Problem to solve> Please report every line in the entries that contains the string "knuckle".

Provided records>

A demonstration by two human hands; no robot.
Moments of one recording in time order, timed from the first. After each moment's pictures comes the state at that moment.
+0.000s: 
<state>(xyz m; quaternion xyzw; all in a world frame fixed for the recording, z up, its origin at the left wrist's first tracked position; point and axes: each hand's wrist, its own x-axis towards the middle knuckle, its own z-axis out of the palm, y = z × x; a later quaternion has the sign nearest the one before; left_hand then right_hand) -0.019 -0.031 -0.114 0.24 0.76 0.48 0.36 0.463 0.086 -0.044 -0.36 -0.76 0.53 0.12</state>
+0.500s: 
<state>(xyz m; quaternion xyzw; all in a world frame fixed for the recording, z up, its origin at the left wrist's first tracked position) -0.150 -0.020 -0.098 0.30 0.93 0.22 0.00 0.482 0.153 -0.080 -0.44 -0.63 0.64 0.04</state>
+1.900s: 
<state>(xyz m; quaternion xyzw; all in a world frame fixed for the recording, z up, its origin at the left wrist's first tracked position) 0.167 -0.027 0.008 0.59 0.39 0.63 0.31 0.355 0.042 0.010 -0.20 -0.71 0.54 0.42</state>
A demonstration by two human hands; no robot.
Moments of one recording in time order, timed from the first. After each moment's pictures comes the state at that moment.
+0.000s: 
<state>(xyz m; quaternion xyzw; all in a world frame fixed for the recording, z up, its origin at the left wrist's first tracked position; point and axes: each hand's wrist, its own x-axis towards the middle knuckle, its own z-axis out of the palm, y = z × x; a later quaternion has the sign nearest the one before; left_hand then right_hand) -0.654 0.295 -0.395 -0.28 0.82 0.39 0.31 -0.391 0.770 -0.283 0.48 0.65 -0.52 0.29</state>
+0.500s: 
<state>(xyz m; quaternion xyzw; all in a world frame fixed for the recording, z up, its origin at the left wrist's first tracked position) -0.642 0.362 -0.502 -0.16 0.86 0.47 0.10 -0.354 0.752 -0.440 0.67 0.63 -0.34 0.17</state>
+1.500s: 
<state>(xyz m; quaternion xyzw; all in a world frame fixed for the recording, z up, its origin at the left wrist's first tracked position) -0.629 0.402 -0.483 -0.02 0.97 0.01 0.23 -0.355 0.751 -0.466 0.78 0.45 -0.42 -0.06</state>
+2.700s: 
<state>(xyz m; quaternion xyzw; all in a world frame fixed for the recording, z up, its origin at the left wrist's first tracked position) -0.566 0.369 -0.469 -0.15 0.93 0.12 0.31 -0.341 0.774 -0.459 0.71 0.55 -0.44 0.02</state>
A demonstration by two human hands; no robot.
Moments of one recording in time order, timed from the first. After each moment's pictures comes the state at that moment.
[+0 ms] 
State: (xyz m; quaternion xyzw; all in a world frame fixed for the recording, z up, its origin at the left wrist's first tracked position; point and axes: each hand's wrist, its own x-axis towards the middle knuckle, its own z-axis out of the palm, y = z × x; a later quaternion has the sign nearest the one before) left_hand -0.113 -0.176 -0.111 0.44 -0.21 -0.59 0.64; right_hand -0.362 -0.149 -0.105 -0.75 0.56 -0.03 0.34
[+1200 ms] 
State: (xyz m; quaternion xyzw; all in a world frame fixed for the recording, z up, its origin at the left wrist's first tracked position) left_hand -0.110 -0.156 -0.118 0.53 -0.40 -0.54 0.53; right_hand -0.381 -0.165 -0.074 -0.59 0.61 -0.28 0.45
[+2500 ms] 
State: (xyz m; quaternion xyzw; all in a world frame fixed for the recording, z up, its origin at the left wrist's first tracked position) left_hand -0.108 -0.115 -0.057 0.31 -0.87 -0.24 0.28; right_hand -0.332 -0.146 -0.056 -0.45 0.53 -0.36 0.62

Exercise response>
<state>(xyz m; quaternion xyzw; all in a world frame fixed for the recording, z up, its origin at the left wrist's first tracked position; point and axes: each hand's wrist, its own x-axis towards the middle knuckle, its own z-axis out of the palm, y = z × x; a later quaternion has the sign nearest the one before; left_hand then right_hand) -0.019 -0.031 -0.114 0.24 0.76 0.48 0.36 0.463 0.086 -0.044 -0.36 -0.76 0.53 0.12</state>
<state>(xyz m; quaternion xyzw; all in a world frame fixed for the recording, z up, its origin at the left wrist's first tracked position; point and axes: each hand's wrist, its own x-axis towards the middle knuckle, its own z-axis out of the palm, y = z × x; a later quaternion has the sign nearest the one before; left_hand then right_hand) -0.654 0.295 -0.395 -0.28 0.82 0.39 0.31 -0.391 0.770 -0.283 0.48 0.65 -0.52 0.29</state>
State: (xyz m; quaternion xyzw; all in a world frame fixed for the recording, z up, its origin at the left wrist's first tracked position; point and axes: each hand's wrist, its own x-axis towards the middle knuckle, its own z-axis out of the palm, y = z × x; a later quaternion has the sign nearest the one before) left_hand -0.113 -0.176 -0.111 0.44 -0.21 -0.59 0.64; right_hand -0.362 -0.149 -0.105 -0.75 0.56 -0.03 0.34

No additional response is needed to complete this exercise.